# Seitenstruktur benötige Hilfe bei div



## Snowowl (11. Februar 2009)

Hallo Leute,

ich habe, wie der Titel schon teilweise aussagt, ein Problem mit dem Aufbau eines Designgerüst. Dies habe ich bisher nur mit Tabellen geschafft, jedoch auch nur teilweise.
Für die Verständlichkeit habe ich ein Bild gemacht:
http://sharingfox.com/show/1c950aac83c27a03d5abb839bd660434/

Ich bekomme es nicht hin das Bild unten zu fixieren, wenn der Content in der Mitte länger ist, als der Standartwert.
Da Tabellen meines Wissens eh nicht mehr in Mode sind, wollte ich euch fragen, ob ihr mir helfen könnt so ein Gerüst mittels div-Containern zu bauen?
Ich habe das bisher leider nicht hinbekommen.

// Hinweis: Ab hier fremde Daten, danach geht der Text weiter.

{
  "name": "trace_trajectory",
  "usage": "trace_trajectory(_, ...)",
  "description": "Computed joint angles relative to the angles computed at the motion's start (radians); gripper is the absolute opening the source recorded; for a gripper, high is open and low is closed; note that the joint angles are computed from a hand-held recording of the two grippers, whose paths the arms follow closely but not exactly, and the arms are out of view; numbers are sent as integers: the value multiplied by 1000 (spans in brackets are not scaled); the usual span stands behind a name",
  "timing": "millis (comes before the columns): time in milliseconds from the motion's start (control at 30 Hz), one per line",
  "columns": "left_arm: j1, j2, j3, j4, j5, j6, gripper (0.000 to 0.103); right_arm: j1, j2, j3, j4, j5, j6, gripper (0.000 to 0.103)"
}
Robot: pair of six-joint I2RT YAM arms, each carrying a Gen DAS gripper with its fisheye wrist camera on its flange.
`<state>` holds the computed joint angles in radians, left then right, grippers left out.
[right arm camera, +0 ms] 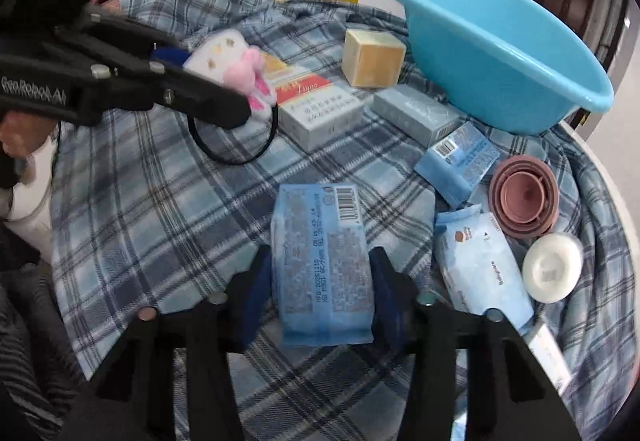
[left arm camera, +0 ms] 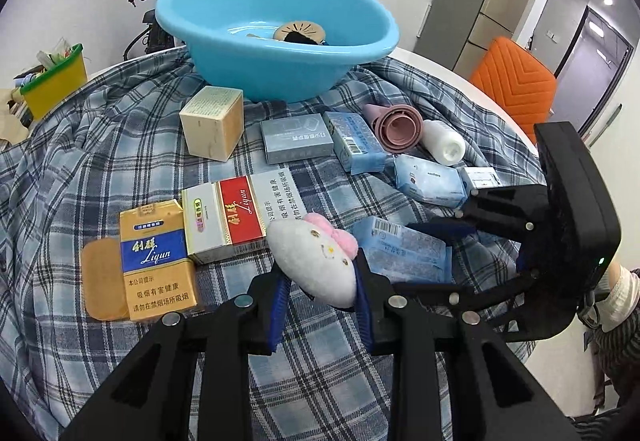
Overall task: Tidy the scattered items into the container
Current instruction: 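Lift the blue packet with the right gripper while the left carries the plush toy toward the basin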
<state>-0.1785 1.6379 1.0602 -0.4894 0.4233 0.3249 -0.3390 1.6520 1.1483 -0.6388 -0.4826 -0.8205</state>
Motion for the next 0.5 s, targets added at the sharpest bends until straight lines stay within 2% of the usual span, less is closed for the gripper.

Ich würde mich über eine Antwort freuen 

Grüße,

Niklas


----------



## Maik (11. Februar 2009)

Hi,

grundsätzlich empfehle ich dir hier CSS Wie richte ich eine Box am unteren Rand der Elternbox aus?.

Wenn du dich in tabellenlose und CSS-gestützte Layouts einarbeiten möchtest, geb ich dir folgende Links in die Hand:


andreas kalt.de: Ein CSS-Layout erstellen 

barrierefrei.e-workers.de: Workshop - temp

CSS 4 You - The Finest in Stylesheets: Workshop: Layouten ohne Tabellen

intensivstation :: CSS Templates :: Templates 

ironmyers.com | CSS Layouts 

selfHTML: CSS-basierte Layouts 

Stichpunkt CSS: Layout ohne Tabellen 

Sowie:


Free CSS Layouts

mfg Maik


----------